Ecrire les discours d'un président de la droite décomplexée en étant une femme issue de la gauche modérée, telle fut l'expérience de Marie de Gandt, devenue plume à l'Elysée de 2009 et 2012. Elevée à Ivry par des parents engagés, c’est sur les bancs de Normale Sup’ qu’elle rencontre celui qui lui ouvrira les portes du monde des puissants : Laurent Wauquiez.

Un regard nouveau sur le monde politique

Invité par son camarade de promo à intégrer son propre cabinet, elle déclinera l’offre pour raisons familiales avant de rejoindre successivement les équipes de Dominique Bussereau, Xavier Bertrand et Hervé Morin, pour finalement intégrer le staff présidentiel comme chargé de mission en charge des discours, en complément du duo disparate formé par Henri Guaino et Camille Pascal.

Elle se retrouve ainsi aux premières loges pour assister aux rivalités entre les différentes plumes présidentielles… et ne se gêne d’ailleurs pas pour tacler elle-même celui qu’elle nomme "le compassionnel" (c’est-à-dire Camille Pascal), dont elle moque à la tendance "à évoquer le petit matin blême où une mère retrouve le cadavre de sa fille déshonorée, le jour tragique où la policière décédée est partie joyeusement au travail sans savoir qu'il n'y aurait pas pour elle de lendemain..."

Principale originalité de l’ouvrage : il a été écrit par une novice des institutions républicaines et propose la vision d’une observatrice étrangère à la politique, des rouages du pouvoir et des cabinets ministériels. Eclairage nouveau et moins calculé que l’exercice classique du journal de quinquennat, Sous la plume   raconte ainsi comment Marie de Gandt a dû s'adapter à Nicolas Sarkozy, qu’elle décrit comme n’étant pas un orateur particulièrement doué et surtout connu pour ses improvisations maladroites. Astuce avouée : écrire phonétiquement les noms pour éviter des prononciations malheureuses, après que Roland Barthes soit devenu « Barthez » dans la bouche du président s’exprimant devant un parterre d'intellectuels.

Une réflexion sur le métier de plume

Si l’ouvrage s’égare parfois dans un style qui se veut trop littéraire en multipliant les dialogues intérieurs (présentés comme des discussions avec un ami imaginaire en fin de chapitre ou parfois en fin de paragraphe), il propose en revanche une réflexion sur le rôle des plumes politiques, ces collaborateurs qui sont imaginés comme les maîtres du verbe et supposés détenir les clés de la parole institutionnelle. L’auteure s’en défend et précise que "loin des compromissions qu'on leur prête, les plumes sont une espèce intègre."

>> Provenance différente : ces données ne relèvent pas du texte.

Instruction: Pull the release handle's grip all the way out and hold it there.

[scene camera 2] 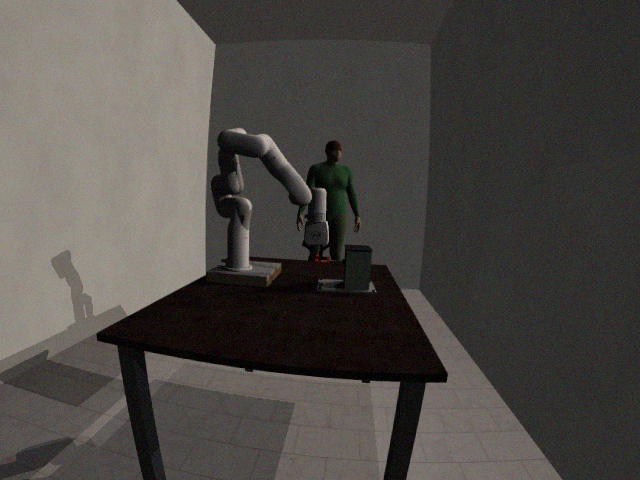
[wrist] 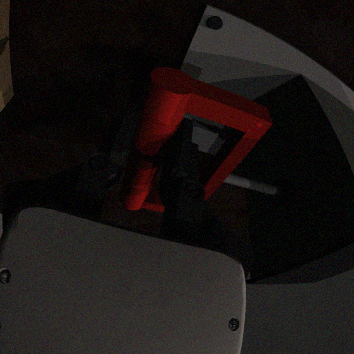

Pour étayer le propos, elle raconte une anecdote qui illustre son approche du métier : "Un diplo raille un jour mon éloquence sèche. Je ne nie pas, me réjouis même d'avoir réussi cela. Pour moi, ne pas mentir, c'est ne pas faire de pathos." Car si un rédacteur de discours n'a pas de visibilité publique, le choix des mots relève d’une éthique professionnelle. Et ce n’est pas rien, car la marge de manœuvre est parfois étroite, notamment dans les discours diplomatiques où toute approximation peut provoquer un incident. A l’inverse, Marie de Gandt raconte son plaisir à écrire… les discours de remises de médaille, dont les cérémonies sont de véritables one-man-shows de Nicolas Sarkozy : "Je me laisse aller, goûtant notamment la capacité de mon orateur à s'approprier les souvenirs d'enfance que j'ose lui forger. Il les lit avec une conviction d'acteur qui rejoint en moi l'auteur, mais fait frémir le citoyen."

Enfin, un autre angle intéressant du livre est le regard particulier d’une femme dans un univers viril aux blagues souvent machistes, dans lequel elle évolue alors qu’elle est une femme enceinte, une femme qui allaite, une mère de famille qui jongle entre vie privée et vie professionnelle… Et quelle vie ! Refusant d’abandonner la carrière universitaire, Marie de Gandt fait des allers-retours permanents entre Paris et Bordeaux, au grand dam de ses collègues enseignants-chercheurs, qui la dénigrent comme un suppôt du pouvoir jacobin. Comme quoi les esprits étriqués ne sont pas toujours à l’endroit où l’on croyait les trouver.